## Work instructions
Give the listing again exactly as written.

## Source data
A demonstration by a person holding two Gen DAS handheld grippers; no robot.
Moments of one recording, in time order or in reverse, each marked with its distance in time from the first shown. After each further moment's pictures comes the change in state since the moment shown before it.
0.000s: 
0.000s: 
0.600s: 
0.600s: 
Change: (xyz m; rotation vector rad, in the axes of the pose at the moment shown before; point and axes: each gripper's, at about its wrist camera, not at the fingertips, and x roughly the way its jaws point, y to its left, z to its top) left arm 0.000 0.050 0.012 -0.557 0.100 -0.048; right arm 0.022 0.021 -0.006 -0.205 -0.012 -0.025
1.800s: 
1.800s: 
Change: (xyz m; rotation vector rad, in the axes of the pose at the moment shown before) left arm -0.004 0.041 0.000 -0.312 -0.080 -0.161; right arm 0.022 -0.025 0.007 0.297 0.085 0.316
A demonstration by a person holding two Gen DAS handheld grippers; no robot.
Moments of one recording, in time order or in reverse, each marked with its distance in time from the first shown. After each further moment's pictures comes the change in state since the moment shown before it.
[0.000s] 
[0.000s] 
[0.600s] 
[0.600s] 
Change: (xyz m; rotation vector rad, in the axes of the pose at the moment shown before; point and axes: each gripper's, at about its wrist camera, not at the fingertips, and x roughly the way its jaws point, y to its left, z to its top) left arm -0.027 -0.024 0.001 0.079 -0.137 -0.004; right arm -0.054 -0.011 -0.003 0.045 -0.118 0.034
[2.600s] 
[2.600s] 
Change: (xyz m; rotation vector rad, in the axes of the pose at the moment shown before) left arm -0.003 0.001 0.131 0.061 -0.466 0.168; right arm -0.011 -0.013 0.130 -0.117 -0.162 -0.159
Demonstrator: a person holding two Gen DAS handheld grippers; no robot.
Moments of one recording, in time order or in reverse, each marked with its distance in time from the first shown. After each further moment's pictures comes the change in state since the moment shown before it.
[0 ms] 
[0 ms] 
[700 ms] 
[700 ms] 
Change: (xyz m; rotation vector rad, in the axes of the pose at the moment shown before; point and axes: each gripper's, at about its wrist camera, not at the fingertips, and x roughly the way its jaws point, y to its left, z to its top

## Response to the task
A demonstration by a person holding two Gen DAS handheld grippers; no robot.
Moments of one recording, in time order or in reverse, each marked with its distance in time from the first shown. After each further moment's pictures comes the change in state since the moment shown before it.
0.000s: 
0.000s: 
0.600s: 
0.600s: 
Change: (xyz m; rotation vector rad, in the axes of the pose at the moment shown before; point and axes: each gripper's, at about its wrist camera, not at the fingertips, and x roughly the way its jaws point, y to its left, z to its top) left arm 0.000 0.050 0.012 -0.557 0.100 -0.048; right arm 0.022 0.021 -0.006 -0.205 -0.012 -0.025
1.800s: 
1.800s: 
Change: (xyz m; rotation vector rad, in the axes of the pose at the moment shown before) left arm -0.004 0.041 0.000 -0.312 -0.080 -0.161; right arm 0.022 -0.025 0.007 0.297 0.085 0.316
A demonstration by a person holding two Gen DAS handheld grippers; no robot.
Moments of one recording, in time order or in reverse, each marked with its distance in time from the first shown. After each further moment's pictures comes the change in state since the moment shown before it.
[0.000s] 
[0.000s] 
[0.600s] 
[0.600s] 
Change: (xyz m; rotation vector rad, in the axes of the pose at the moment shown before; point and axes: each gripper's, at about its wrist camera, not at the fingertips, and x roughly the way its jaws point, y to its left, z to its top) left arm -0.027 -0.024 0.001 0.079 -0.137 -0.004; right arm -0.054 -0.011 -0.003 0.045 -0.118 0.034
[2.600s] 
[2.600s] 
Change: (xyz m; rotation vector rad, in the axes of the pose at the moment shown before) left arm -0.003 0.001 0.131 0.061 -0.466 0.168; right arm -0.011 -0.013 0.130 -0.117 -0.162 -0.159
Demonstrator: a person holding two Gen DAS handheld grippers; no robot.
Moments of one recording, in time order or in reverse, each marked with its distance in time from the first shown. After each further moment's pictures comes the change in state since the moment shown before it.
[0 ms] 
[0 ms] 
[700 ms] 
[700 ms] 
Change: (xyz m; rotation vector rad, in the axes of the pose at the moment shown before; point and axes: each gripper's, at about its wrist camera, not at the fingertips, and x roughly the way its jaws point, y to its left, z to its top

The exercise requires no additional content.